◆ Exercise inputs ◆
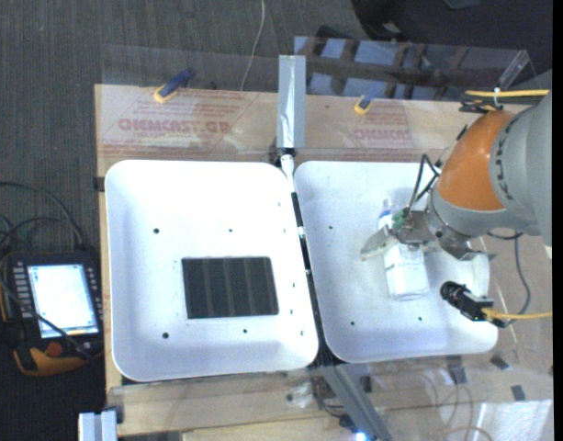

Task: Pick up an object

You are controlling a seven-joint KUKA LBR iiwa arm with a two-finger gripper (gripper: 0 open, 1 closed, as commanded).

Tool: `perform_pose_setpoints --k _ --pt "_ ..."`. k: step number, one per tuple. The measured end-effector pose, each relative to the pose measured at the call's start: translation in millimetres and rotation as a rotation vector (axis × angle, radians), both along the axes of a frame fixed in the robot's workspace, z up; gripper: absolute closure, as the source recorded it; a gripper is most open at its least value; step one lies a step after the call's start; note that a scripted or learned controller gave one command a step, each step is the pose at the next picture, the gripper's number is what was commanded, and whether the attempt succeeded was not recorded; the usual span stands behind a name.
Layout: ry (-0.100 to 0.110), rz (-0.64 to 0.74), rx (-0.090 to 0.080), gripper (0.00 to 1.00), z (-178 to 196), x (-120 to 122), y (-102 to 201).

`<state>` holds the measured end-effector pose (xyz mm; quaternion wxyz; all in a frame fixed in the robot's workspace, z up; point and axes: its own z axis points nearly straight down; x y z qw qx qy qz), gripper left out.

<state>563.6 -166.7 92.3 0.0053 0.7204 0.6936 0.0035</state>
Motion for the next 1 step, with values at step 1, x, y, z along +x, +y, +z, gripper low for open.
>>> perform_pose_setpoints --k 1 --pt "0.023 0.159 0.003 0.00 -1.1 60.6 -10.9"
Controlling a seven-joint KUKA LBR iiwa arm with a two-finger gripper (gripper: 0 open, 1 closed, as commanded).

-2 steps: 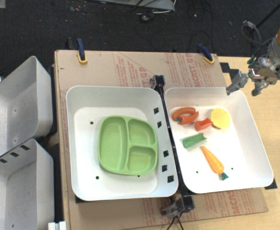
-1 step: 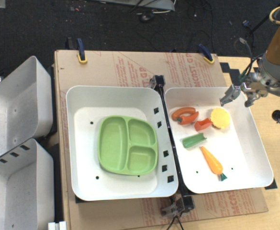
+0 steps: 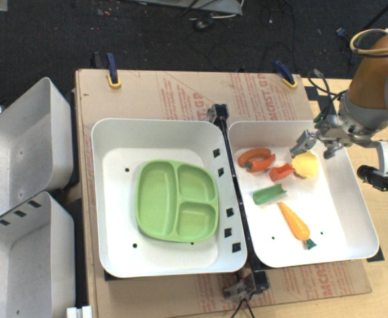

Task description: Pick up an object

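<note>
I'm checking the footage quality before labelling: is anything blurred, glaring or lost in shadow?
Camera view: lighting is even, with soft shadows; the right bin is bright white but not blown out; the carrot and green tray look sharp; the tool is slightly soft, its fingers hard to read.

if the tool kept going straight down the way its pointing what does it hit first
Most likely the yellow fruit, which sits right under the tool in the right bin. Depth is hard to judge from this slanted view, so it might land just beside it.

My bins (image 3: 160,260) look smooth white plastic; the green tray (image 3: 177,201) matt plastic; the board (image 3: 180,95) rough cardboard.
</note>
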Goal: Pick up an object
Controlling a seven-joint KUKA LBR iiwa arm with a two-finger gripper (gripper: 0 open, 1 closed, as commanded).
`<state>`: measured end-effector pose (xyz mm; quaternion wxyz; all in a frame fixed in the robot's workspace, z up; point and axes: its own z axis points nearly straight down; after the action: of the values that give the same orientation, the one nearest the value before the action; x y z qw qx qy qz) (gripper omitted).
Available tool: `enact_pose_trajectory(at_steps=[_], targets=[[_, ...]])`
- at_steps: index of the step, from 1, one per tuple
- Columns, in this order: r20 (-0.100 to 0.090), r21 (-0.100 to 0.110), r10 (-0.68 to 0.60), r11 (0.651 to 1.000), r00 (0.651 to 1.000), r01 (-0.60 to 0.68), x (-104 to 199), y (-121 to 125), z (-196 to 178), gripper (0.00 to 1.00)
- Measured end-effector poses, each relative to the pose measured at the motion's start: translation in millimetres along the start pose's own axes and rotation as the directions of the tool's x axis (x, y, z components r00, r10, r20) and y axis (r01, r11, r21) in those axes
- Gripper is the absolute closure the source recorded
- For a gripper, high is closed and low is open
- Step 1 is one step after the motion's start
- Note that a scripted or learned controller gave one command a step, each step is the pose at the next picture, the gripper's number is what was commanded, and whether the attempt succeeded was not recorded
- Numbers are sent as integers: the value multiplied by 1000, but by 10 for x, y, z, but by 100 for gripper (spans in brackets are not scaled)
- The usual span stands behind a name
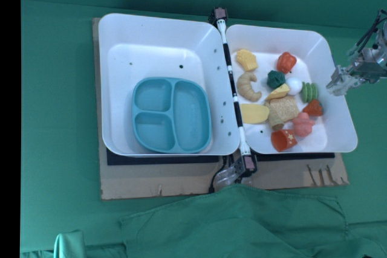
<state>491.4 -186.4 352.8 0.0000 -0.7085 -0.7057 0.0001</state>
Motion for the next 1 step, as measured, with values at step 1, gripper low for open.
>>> enact_pose_trajectory(at_steps=[1], targets=[[6, -16, -4, 1000, 1000, 4, 5, 892, -597, 100]])
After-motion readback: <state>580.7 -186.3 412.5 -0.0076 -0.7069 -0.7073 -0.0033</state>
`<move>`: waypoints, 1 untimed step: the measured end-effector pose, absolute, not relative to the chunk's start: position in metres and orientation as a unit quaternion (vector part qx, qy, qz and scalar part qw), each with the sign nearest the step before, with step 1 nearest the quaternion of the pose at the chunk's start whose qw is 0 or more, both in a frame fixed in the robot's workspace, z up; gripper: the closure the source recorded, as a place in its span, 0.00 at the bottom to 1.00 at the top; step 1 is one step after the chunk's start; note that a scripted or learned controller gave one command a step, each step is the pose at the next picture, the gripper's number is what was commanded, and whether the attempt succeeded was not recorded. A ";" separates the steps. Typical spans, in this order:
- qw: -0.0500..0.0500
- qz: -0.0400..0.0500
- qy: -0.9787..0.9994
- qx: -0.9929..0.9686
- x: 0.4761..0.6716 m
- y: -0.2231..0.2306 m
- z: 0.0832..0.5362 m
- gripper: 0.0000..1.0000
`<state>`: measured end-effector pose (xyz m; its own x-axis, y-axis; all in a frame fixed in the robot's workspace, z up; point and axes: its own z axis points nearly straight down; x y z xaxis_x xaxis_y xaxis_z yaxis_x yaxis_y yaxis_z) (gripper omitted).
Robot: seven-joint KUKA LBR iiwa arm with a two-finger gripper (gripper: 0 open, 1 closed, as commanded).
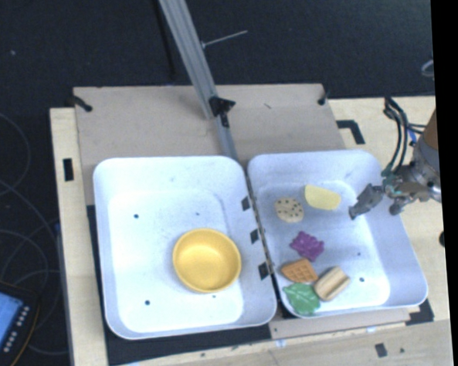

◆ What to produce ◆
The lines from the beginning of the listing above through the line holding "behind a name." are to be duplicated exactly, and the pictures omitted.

◆ Answer for the task ◆
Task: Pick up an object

You are controlling a seven-joint KUKA LBR iiwa arm with a two-finger gripper (gripper: 0 open, 1 closed, as commanded).

Tool: `perform_pose_setpoints --k _ --pt "_ ..."`. k: step number, one per tuple. The measured end-effector pose, each relative to the pose measured at the call's start: translation in millimetres and rotation as a rotation vector (axis × angle, radians), both along the axes of a frame fixed in the robot's workspace, z up; gripper: absolute closure, as the source recorded it; a gripper is most open at its least value; step one lies a step after the call's start; note that a scripted or learned controller gave one command a step, each step is the pose at the next picture, the gripper's number is what was commanded, and whether the attempt succeeded was not recorded; the usual span stands behind a name.

That is the complete answer to the exercise.